When originally conceived it served more or less the purpose you imagine, but of course people wanted to "generalize" it to cover cases which actually aren't constant and so we got to where we are today.
Slapping the constexpr keyword on a function is useless by itself, but it becomes useful when you combine it with a constexpr or constinit variable. Which is not all that different from Rust:
// C++
constexpr Foo bar() { /* ... */ }
constexpr Foo CONSTANT = bar(); // Guaranteed to be evaluated at compile time
constinit Foo VARIABLE = bar(); // Guaranteed to be evaluated at compile time
// Rust
const fn bar() -> Foo { /* ... */ }
const CONSTANT: Foo = bar(); // Guaranteed to be evaluated at compile time
static VARIABLE: Foo = bar(); // May or may not be evaluated at compile time
So Rust is actually less powerful than C++ when it comes to non-constant globals because AFAIK it doesn't have any equivalent to constinit.
That Rust constant named CONSTANT, is an actual constant (like an old-school #define) whereas in C++ what you've named CONSTANT is an immutable variable with a constant initial value that the language promises you can refer to from other constant contexts. This is a subtle difference, but it's probably at the heart of how C++ programmers end up needing constfoo, constbar, const_yet_more_stuff because their nomenclature is so screwed up.

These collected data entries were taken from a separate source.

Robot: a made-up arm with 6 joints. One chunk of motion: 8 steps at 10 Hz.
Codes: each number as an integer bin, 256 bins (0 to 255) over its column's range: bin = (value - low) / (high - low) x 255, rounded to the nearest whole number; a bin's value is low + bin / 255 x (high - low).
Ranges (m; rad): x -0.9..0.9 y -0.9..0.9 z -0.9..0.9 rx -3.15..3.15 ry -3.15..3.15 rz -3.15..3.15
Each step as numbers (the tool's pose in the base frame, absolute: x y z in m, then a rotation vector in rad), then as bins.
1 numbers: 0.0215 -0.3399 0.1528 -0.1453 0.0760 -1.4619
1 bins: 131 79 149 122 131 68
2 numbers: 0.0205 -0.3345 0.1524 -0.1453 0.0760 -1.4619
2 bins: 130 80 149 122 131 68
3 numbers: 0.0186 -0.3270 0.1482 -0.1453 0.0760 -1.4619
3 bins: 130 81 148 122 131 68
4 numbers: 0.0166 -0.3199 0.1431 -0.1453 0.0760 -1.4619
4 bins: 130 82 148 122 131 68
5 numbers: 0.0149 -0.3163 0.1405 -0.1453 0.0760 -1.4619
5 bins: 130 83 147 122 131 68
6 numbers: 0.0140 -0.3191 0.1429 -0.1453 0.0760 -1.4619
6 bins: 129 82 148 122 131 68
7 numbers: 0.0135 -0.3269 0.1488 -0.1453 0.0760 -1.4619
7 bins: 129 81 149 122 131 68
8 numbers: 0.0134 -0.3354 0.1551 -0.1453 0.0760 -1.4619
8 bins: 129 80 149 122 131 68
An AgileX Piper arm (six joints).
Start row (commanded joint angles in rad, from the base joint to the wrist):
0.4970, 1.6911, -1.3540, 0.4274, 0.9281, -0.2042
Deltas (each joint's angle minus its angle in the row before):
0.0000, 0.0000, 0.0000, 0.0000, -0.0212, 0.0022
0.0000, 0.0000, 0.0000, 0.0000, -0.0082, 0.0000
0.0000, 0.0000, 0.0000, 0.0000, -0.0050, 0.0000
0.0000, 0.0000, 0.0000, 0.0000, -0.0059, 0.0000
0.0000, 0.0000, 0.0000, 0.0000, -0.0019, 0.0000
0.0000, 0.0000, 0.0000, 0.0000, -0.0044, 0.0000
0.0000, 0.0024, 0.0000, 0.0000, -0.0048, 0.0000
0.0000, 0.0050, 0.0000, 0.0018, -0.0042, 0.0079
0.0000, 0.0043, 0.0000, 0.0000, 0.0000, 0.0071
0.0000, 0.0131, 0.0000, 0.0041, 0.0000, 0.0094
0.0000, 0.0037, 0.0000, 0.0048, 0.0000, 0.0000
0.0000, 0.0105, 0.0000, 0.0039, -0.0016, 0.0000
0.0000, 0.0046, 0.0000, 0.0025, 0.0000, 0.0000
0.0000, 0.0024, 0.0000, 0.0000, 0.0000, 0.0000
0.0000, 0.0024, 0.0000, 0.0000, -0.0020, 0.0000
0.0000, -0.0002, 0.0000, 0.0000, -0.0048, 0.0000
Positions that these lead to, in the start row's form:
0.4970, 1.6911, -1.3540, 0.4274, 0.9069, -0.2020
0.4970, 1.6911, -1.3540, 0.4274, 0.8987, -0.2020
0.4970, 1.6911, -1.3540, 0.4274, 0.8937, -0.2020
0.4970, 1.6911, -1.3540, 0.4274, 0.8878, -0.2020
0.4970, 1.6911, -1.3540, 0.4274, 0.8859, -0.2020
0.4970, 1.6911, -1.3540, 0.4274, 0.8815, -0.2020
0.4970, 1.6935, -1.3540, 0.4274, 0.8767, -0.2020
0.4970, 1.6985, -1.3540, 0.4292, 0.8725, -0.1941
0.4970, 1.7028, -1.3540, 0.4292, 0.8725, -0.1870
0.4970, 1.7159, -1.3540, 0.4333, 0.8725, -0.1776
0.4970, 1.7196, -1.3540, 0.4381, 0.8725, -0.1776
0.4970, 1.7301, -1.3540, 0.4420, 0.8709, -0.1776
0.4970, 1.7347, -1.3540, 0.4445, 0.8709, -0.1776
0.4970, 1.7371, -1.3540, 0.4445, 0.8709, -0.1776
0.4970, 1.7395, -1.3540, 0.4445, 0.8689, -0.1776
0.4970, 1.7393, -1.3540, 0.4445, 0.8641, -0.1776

The VARIABLE in Rust is an immutable static variable, similar to the thing you named CONSTANT in C++ and likewise it is constant evaluted so it happens at compile time, there is no "may or may not" here because the value is getting baked into the executable.
If we want to promise only that our mutable variable is constant initialized, like the C++ VARIABLE, in Rust we write that as:
let mut actually_varies = const { bar() }; // Guaranteed to be evaluated at compile time
And finally, yes if we write only:
let mut just_normal = bar(); // This may or may not be evaluated at compile time
So, I count more possibilities in the Rust, and IMNSHO their naming is clearer.

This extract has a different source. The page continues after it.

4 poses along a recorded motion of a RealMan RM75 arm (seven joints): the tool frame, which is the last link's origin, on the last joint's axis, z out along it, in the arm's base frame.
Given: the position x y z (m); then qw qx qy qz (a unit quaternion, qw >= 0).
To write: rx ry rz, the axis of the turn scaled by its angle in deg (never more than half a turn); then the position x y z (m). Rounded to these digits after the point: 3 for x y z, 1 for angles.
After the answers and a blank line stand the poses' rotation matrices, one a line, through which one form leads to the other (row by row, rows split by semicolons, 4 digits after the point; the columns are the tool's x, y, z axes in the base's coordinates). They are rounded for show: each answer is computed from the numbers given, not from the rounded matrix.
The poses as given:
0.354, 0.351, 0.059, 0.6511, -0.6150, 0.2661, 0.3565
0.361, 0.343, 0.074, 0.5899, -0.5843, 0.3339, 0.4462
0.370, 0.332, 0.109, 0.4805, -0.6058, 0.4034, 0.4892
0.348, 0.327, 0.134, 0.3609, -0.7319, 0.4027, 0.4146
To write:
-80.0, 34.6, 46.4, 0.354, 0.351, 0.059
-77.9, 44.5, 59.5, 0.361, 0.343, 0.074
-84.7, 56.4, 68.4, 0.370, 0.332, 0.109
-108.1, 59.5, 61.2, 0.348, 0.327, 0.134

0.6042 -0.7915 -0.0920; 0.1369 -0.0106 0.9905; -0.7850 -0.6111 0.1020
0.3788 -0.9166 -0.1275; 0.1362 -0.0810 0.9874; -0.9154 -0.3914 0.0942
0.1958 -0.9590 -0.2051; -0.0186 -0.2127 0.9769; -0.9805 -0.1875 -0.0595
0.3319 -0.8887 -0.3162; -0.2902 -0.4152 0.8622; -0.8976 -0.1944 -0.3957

static VARIABLE: Foo = bar(); // May or may not be evaluated at compile time
Under what circumstances would this not be evaluated at compile time? As far as I know the initializer must be const.
Unlike C++, Rust does not have pre-main (or pre-_start) runtime initializers, unless you use something like the ctor crate. And the contents of that static must be already initialized, otherwise reading it (especially via FFI) would produce unknown values.
To evaluate something at runtime you'd have to use a LazyCell (and LazyCell::new() is const), but the LazyCell's construction itself will still be evaluated at compile time.
I don't understand why it is so complex in C++.